Many people ask me a question that sounds very natural:
“Do you paint to relax?”
I understand why people ask this.
For many, painting is a way to escape stress, to calm the mind after a long day.
But for me, the process works differently.
I don’t paint to relax.
I paint when I am already relaxed.
Painting begins only when there is space inside me —when life slows down, when my thoughts settle, when my breathing becomes quiet again. In those moments something shifts.
The world becomes softer. Light becomes more visible. And the sea, which surrounds this island where I live, begins to speak in its own quiet language.
Bornholm has a very special energy.
It is not loud or dramatic. It is subtle, almost whispering.

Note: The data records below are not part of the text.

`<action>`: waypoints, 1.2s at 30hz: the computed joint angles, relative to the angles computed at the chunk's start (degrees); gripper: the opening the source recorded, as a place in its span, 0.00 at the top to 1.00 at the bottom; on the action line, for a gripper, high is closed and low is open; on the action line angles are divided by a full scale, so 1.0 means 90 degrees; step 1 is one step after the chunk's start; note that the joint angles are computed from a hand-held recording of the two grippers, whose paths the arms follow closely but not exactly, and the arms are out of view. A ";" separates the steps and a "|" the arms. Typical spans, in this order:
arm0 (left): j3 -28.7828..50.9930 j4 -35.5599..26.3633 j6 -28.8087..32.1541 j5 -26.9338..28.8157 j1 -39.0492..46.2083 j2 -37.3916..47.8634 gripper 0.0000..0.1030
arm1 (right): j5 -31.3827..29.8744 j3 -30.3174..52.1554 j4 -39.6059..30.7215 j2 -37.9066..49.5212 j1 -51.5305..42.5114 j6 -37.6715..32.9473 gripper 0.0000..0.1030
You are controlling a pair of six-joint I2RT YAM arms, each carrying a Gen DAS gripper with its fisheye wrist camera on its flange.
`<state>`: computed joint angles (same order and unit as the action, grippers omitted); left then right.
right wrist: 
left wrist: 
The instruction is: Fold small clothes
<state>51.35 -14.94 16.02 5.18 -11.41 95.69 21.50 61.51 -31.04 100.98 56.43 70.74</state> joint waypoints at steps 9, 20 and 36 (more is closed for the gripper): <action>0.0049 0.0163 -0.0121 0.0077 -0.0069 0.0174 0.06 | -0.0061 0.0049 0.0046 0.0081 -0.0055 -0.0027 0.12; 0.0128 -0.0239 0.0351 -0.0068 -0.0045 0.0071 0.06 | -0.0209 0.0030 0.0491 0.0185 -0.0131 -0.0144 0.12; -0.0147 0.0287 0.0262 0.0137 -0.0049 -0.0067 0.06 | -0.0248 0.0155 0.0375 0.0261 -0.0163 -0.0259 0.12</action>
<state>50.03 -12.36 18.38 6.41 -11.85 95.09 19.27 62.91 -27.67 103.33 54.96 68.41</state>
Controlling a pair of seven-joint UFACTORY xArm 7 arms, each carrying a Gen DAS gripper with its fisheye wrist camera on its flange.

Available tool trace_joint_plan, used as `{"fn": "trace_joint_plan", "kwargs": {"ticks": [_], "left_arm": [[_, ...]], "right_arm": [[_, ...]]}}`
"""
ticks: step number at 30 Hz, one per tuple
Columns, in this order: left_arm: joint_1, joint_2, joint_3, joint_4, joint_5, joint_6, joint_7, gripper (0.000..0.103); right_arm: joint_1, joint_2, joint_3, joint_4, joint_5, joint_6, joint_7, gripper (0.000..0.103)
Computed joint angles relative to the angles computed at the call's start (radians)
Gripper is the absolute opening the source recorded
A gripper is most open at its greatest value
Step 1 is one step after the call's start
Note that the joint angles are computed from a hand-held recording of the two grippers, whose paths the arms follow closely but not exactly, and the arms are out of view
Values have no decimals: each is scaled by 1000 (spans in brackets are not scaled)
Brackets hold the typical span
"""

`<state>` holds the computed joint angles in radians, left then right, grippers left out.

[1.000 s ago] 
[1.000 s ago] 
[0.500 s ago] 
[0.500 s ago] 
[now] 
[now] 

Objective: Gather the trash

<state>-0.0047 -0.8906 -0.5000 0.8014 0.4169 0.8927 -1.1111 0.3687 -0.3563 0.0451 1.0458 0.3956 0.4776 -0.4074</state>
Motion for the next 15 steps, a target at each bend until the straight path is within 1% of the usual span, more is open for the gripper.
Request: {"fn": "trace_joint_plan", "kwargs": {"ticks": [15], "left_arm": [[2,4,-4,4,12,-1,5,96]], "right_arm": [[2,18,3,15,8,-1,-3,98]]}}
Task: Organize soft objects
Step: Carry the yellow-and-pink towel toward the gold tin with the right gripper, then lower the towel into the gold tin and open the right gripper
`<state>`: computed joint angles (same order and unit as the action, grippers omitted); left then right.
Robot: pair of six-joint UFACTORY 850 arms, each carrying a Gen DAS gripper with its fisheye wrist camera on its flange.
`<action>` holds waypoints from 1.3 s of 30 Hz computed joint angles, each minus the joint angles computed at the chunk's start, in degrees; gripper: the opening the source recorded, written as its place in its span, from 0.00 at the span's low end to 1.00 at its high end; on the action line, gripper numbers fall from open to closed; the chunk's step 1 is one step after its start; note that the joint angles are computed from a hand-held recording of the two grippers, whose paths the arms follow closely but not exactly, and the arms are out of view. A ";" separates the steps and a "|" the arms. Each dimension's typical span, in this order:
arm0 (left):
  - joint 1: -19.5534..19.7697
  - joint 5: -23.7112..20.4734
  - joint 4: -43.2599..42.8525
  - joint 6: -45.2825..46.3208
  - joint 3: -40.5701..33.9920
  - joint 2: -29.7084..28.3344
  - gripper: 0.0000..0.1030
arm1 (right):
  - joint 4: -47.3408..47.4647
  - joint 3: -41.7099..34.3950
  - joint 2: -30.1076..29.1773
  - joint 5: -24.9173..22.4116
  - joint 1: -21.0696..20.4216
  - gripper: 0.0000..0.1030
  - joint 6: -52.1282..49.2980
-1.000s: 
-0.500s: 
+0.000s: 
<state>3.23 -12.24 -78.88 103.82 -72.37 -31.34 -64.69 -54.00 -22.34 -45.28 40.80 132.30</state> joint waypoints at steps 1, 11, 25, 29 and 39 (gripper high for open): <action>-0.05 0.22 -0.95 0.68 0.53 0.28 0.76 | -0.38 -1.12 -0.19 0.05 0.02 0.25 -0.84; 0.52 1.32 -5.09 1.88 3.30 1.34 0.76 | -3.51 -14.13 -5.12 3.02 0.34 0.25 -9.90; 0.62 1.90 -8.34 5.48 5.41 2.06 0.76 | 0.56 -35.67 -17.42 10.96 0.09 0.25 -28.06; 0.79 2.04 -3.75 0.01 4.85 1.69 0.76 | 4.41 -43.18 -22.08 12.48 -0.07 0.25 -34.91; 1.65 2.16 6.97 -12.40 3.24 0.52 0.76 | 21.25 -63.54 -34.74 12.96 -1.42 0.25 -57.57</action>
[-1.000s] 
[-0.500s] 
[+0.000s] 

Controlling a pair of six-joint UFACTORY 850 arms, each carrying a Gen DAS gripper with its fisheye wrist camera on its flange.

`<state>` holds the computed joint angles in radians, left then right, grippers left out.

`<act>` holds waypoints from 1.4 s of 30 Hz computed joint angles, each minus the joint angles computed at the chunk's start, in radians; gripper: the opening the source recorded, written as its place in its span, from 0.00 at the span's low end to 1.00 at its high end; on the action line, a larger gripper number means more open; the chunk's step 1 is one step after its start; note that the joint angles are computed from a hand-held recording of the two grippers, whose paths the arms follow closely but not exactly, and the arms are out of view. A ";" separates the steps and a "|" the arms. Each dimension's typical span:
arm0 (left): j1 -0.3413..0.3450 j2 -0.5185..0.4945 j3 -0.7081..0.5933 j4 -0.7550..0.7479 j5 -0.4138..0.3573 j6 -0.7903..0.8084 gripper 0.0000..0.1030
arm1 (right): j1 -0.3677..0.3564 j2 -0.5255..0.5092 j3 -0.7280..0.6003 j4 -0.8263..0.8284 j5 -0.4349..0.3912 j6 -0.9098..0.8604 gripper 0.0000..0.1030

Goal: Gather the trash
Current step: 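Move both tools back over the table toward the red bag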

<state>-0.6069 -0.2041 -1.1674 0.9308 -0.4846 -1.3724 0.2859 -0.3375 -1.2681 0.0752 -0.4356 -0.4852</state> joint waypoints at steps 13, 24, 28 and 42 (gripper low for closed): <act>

The rhythm of waves, the mist over the water, the changing light —
all of this slowly settles somewhere deep inside.
When I paint, I am not trying to reproduce what I see.
I paint what remains within me.
The horizon I paint is not the horizon in front of my eyes.
It is the one that appears when memory, intuition and atmosphere meet.
That is why painting cannot happen when my mind is restless.
It needs stillness.
It needs balance.
Only then can the image emerge naturally, almost as if it already existed somewhere —
waiting to appear on the surface. Painting is not my way of calming the storm.
It is what becomes possible after the storm has passed.